Records from a data source
════════════════
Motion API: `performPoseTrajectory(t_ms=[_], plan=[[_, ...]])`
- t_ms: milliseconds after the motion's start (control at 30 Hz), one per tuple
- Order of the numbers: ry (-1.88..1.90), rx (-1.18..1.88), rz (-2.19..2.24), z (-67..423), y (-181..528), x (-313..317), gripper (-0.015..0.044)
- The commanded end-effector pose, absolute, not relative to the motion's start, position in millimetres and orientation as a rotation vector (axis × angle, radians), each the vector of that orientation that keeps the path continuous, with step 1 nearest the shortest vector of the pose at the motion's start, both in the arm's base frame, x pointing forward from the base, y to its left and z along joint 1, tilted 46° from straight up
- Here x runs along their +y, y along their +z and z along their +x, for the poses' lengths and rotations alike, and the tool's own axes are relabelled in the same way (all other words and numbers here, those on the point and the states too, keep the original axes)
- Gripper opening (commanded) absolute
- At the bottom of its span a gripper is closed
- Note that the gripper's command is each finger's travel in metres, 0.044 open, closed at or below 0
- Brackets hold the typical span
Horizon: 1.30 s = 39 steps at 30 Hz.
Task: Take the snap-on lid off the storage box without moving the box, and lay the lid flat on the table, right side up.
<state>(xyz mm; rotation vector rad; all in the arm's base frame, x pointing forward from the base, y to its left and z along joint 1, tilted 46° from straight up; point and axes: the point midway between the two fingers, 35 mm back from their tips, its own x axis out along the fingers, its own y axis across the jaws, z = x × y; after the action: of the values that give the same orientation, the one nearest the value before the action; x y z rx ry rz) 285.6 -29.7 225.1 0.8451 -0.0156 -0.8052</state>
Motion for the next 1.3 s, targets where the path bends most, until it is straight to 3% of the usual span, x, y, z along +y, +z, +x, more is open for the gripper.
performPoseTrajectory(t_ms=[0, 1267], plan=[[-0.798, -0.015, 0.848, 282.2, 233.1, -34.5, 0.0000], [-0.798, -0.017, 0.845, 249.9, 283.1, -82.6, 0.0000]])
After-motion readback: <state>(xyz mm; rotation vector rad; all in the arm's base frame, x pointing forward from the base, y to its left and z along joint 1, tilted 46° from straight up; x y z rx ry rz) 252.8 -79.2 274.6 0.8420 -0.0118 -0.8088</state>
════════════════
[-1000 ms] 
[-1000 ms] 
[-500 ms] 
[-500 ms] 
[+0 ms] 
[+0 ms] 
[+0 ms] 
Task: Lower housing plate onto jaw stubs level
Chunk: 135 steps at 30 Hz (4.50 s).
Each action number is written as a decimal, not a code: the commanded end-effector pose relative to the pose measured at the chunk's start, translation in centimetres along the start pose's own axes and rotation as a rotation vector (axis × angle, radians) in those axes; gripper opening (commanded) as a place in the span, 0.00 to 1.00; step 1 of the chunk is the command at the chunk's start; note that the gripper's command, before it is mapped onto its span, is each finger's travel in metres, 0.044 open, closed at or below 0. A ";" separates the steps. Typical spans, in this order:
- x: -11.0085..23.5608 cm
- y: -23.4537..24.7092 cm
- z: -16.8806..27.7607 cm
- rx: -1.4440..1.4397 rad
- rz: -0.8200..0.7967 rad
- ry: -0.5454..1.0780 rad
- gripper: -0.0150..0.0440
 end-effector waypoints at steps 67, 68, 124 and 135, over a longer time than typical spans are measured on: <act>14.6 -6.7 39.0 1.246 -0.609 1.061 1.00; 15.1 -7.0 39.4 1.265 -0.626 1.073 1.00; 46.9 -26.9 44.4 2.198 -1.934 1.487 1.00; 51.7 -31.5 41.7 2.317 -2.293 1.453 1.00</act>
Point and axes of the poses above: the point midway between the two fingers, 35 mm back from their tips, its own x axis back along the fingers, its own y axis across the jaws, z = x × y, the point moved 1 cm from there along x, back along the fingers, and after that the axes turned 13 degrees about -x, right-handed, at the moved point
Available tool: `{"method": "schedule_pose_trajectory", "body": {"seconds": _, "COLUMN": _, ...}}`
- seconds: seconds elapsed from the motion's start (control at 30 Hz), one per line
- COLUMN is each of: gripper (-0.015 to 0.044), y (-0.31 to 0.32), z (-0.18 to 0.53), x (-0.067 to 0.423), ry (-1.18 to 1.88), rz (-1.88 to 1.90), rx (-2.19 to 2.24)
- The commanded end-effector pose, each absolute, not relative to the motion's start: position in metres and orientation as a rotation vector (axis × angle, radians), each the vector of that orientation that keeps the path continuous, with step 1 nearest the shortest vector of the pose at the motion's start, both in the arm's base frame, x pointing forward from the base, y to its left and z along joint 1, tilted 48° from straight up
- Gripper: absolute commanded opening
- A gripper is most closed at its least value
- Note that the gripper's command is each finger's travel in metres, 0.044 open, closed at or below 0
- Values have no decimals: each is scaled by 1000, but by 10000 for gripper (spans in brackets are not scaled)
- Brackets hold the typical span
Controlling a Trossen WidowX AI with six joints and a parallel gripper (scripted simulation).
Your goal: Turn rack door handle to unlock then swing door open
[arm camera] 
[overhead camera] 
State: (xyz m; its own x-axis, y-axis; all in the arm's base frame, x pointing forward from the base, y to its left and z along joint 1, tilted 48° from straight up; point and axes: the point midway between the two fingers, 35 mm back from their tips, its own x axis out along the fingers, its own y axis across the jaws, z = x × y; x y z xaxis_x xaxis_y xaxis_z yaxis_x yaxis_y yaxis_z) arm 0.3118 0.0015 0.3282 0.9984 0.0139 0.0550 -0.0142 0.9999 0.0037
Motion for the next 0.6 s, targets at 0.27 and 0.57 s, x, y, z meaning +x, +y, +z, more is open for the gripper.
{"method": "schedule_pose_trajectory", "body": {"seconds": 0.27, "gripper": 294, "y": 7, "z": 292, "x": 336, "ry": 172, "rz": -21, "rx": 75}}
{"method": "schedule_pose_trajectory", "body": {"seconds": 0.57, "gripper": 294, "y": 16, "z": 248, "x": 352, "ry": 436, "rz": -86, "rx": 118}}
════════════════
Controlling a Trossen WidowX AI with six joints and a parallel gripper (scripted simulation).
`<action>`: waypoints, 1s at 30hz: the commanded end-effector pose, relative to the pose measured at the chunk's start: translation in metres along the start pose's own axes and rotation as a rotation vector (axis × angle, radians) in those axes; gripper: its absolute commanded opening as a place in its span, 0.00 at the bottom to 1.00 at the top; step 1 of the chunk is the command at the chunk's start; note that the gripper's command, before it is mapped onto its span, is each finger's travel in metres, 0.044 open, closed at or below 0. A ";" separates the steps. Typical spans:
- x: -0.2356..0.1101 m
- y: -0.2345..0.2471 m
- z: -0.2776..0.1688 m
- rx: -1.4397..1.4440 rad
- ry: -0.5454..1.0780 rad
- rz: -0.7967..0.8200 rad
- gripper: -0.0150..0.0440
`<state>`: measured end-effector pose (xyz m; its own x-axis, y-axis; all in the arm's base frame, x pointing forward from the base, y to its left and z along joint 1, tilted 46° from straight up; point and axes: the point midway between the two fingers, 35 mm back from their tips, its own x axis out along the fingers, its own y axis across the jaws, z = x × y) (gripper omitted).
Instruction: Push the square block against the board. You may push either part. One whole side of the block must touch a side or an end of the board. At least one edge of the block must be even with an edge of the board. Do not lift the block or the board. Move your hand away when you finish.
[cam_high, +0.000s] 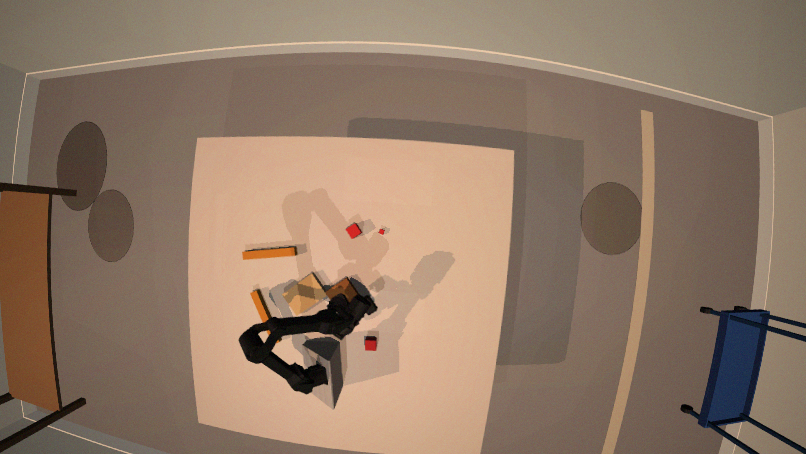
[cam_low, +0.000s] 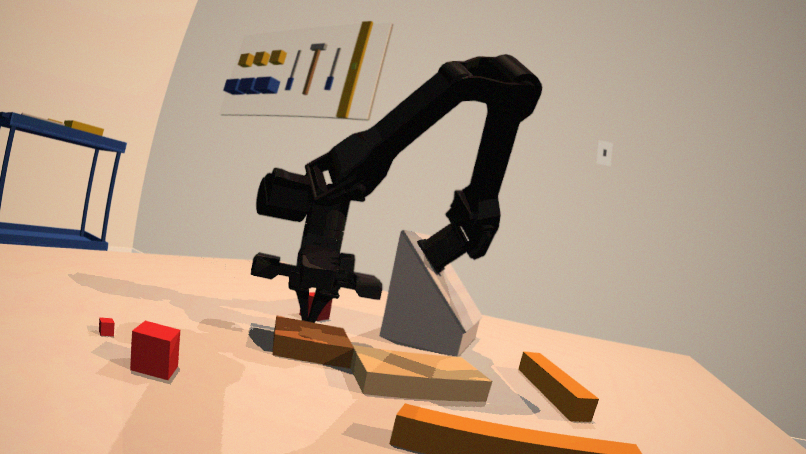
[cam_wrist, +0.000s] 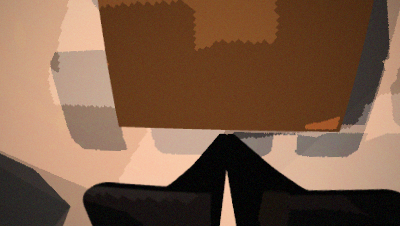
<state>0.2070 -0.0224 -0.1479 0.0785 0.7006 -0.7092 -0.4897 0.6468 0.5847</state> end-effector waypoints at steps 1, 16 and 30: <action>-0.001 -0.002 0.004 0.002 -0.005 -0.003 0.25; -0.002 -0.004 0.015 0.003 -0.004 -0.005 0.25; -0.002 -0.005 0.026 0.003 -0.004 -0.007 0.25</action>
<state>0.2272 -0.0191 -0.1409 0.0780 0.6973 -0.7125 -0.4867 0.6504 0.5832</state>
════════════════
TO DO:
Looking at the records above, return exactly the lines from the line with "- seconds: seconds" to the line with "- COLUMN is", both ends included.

OUTPUT OF THE TASK:
- seconds: seconds elapsed from the motion's start (control at 30 Hz), one per line
- COLUMN is each of: gripper (-0.015 to 0.044), y (-0.31 to 0.32), z (-0.18 to 0.53), x (-0.067 to 0.423), ry (-1.18 to 1.88), rz (-1.88 to 1.90), rx (-2.19 to 2.24)

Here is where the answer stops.